“Tchutchucas”, “tigrões”, a falta de decoro e a implosão da reforma da Previdência
Murilo Aith*
Briga, palavrões e tumulto marcaram o primeiro e constrangedor debate entre o ministro da Economia, Paulo Guedes, e parlamentares na audiência pública na Comissão de Constituição e Justiça (CCJ) da Câmara dos Deputados sobre a proposta da reforma da Previdência. Este final não poderia ser pior, para o já combalido Governo Bolsonaro. A audiência foi encerrada após mais de seis horas de duração, depois de uma confusão que se formou quando o deputado Zeca Dirceu (PT-PR) afirmou que o ministro age como "tigrão" em relação a aposentados, idosos e pessoas com deficiência, mas como "tchutchuca" em relação à "turma mais privilegiada do nosso país".
A saída do ministro sob escolta de segurança, foi a conclusão explosiva da artilharia preparada pelos deputados contra o texto atual da reforma da Previdência. A sessão parecia uma verdadeira briga de botequim e demonstrou o despreparo de nossos parlamentares e do nosso ministro, ao discutir o tema mais importante deste começo de 2019. Foi um festival de agressões, de falta de decoro e de respeito, principalmente, com a população brasileira, que confiou os próximos quatro anos nas mãos de boa parte dos presentes à audiência. Uma gastança sem fim, ou você acha que essa sessão não tem custos?! Uma vergonha para um país, que pretende firmar seus rumos econômicos. Estamos sem norte.
Importante ressaltar que, independentemente da corrente política, todos saíram perdendo com esse comportamento inaceitável. O governo sai enfraquecido para alcançar a aprovação da reforma da Previdência, os deputados presentes apresentaram um trágico e vergonhoso comportamento e a população, fica sem saber quais serão os rumos da reforma da Previdência e do país.
A tendência, agora, é que a reforma só sobreviva no Congresso se o governo aceitar que o texto da proposta atual seja retalhado. O presidente e vários líderes da Câmara, já demonstraram publicamente que diversas mudanças e emendas deverão ser encaminhadas nos próximos dias, sinalizando uma grande queda-de-braço com a equipe de Jair Bolsonaro. A falta de articulação da Proposta de Emenda à Constituição (PEC) 06/19 levará a implosão da reforma.
Os deputados inscritos na audiência não pouparam e nem respeitaram o ministro, que foi acusado de mentiroso, representante do mercado financeiro e de cruel por querer formar uma "legião de pobres" com a capitalização da Previdência. Já Guedes, conhecido pela sua personalidade forte, foi para um embate com ironias e ataques aos partidos de oposição ao governo. Um momento triste da nossa história recente. O ministro chegou a acusar que os números de capitalização do Chile divulgados pela mídia eram fake news e que “era caso de internação de quem não via a necessidade de reforma”.

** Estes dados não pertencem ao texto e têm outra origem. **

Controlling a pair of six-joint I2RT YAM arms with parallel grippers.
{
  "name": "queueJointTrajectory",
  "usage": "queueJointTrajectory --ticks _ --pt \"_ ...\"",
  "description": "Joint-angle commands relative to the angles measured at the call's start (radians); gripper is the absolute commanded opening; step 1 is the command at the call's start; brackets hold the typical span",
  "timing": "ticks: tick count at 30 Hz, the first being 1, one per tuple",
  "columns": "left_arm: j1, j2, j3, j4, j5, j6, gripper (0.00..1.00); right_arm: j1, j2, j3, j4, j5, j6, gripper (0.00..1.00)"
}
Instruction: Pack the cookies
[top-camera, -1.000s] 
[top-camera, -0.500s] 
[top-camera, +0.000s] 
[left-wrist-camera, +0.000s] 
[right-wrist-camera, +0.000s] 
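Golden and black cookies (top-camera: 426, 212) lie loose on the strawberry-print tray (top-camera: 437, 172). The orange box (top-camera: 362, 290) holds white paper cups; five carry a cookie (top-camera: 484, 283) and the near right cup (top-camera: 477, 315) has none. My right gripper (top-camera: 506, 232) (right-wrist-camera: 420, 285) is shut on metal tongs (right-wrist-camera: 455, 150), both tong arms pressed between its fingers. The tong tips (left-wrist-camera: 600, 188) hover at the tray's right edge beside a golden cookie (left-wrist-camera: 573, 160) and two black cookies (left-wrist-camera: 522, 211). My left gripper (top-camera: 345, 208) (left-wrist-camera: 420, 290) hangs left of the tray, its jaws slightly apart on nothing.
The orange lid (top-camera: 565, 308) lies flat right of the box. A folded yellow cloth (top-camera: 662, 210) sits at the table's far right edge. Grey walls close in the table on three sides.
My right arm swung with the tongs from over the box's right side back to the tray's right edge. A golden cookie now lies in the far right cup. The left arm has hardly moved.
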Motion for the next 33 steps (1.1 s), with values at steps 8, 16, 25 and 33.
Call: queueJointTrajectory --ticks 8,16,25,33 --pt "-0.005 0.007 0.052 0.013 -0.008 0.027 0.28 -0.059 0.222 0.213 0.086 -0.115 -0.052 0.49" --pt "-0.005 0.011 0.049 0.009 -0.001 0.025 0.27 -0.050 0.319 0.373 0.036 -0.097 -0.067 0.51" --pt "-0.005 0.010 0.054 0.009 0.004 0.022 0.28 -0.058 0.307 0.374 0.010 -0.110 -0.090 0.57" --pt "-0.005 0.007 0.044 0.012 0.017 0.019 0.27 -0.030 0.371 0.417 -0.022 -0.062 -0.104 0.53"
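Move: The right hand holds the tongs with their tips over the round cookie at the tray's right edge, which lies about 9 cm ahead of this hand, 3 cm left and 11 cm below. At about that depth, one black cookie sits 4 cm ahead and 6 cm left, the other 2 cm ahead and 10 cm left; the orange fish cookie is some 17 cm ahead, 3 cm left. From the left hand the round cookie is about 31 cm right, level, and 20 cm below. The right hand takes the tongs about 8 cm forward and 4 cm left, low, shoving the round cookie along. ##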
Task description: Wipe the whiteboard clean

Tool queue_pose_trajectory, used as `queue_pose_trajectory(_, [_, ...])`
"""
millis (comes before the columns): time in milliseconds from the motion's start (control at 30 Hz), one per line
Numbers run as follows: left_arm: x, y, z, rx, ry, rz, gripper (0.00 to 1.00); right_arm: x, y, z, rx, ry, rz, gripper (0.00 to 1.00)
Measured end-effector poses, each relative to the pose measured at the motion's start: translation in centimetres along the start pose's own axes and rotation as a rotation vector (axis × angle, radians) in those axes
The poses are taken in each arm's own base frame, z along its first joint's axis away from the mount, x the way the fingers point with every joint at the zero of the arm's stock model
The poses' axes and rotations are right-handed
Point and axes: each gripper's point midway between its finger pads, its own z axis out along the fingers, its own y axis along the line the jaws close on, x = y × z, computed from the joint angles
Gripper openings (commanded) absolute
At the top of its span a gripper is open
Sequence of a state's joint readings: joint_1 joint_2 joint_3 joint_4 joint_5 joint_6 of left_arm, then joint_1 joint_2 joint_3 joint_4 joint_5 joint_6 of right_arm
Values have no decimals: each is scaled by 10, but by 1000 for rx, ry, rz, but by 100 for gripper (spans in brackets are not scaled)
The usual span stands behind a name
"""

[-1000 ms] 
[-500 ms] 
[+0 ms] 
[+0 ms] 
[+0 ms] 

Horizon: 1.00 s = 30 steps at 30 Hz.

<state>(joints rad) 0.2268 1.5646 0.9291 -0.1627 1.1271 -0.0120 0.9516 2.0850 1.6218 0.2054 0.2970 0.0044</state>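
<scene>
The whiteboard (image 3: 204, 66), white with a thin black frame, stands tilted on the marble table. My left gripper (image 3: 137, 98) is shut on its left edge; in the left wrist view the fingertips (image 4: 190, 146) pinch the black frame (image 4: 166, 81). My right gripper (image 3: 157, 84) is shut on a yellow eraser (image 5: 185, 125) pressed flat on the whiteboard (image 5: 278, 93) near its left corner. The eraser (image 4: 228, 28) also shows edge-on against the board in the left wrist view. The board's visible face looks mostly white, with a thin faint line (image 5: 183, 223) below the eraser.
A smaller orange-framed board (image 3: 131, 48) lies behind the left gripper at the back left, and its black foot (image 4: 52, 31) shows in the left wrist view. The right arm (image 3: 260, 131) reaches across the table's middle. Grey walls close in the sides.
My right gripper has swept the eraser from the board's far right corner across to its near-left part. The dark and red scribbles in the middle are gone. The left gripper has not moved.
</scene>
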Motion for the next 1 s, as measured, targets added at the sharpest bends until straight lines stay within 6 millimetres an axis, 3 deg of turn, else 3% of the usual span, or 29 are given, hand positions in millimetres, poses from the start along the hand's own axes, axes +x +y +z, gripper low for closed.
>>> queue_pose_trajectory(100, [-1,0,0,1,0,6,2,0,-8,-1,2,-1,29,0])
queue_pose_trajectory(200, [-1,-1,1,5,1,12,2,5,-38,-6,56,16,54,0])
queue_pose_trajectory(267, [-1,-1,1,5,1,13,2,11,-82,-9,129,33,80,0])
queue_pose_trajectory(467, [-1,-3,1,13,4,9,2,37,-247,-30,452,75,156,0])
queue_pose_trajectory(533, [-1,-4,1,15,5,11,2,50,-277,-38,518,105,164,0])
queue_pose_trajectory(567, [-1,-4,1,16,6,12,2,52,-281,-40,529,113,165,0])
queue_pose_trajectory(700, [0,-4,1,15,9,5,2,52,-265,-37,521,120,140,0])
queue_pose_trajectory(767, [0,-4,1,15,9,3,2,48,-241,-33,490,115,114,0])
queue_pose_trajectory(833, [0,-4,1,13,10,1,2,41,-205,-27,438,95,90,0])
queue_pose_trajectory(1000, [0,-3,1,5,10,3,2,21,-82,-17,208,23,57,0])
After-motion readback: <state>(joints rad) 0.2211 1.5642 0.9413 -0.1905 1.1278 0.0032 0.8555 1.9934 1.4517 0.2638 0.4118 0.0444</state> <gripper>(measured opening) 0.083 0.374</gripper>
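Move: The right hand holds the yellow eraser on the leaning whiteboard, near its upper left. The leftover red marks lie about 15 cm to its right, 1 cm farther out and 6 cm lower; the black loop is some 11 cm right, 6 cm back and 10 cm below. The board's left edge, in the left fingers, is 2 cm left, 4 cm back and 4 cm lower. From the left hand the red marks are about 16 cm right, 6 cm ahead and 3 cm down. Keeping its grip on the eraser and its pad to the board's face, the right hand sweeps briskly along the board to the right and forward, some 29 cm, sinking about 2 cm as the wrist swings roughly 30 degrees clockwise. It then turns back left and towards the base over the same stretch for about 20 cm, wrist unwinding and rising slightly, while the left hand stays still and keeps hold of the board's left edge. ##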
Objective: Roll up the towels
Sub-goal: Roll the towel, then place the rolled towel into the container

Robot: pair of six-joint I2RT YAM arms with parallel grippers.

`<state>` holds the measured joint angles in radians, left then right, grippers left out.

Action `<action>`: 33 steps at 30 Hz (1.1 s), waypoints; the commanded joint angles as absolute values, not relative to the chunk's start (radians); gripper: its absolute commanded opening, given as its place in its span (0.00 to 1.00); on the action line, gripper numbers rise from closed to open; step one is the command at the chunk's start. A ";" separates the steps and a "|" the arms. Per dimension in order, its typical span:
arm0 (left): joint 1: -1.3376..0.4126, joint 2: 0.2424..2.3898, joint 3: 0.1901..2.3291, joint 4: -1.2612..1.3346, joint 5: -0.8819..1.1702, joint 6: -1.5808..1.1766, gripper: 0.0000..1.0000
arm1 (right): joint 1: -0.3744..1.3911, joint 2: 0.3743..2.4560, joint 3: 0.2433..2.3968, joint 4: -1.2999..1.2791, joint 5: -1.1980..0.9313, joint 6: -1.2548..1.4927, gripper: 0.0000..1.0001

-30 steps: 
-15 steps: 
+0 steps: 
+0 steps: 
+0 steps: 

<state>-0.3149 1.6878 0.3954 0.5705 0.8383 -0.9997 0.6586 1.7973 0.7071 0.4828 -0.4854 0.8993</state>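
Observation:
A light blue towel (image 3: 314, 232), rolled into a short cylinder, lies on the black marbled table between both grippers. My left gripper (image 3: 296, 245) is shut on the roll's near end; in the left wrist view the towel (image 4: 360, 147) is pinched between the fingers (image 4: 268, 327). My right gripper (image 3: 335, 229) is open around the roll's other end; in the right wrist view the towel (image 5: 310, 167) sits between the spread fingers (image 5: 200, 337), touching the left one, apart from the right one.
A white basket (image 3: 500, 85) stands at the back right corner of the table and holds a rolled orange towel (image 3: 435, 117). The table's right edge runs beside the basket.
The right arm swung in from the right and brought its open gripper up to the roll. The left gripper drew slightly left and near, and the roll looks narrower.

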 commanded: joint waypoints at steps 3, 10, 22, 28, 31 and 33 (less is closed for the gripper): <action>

Guedes, entre bate-bocas e confusões, passou o seu recado e afirmou que o atual sistema previdenciário “está condenado”. Porém, reconheceu que caberá ao Congresso definir os pontos que permanecerão na reforma da Previdência. E era exatamente nesses pontos, que o debate deveria ter se concentrado. Foram misturadas questões políticas e pessoais, que não agregaram em nada para um maior conhecimento do projeto e das propostas reais do Governo. Nenhum número ou dado foi apresentado ou discutido. Andou-se de lado em questões essenciais para o andamento de uma reforma mais justa, como as possibilidades da cobrança efetiva dos grandes devedores da Previdência.
Ficou claro também que a capitalização, as mudanças no Benefício de Prestação Continuada (BPC) e a aposentadoria dos trabalhadores rurais aos 60 anos dificilmente prosperarão no Congresso. Outro ponto que também será fortemente combatido pelos parlamentares é a retirada da Constituição de vários dispositivos que hoje regem a Previdência Social, transferindo a regulamentação para lei complementar. A chamada desconstitucionalização da Previdência. Vale frisar que a desconstitucionalização fere cláusulas pétreas da Carta Maior, que prevê um sistema solidário e mais justo com contribuições de trabalhadores, empregadores e governo. Com a retirada desses temas do texto, estaremos mais perto da proposta de Temer, que não foi e nem seria aprovada meses atrás. A de Bolsonaro será?!
*Murilo Aith é advogado especialista em Direito Previdenciário e sócio do escritório Aith, Badari e Luchin Advogados.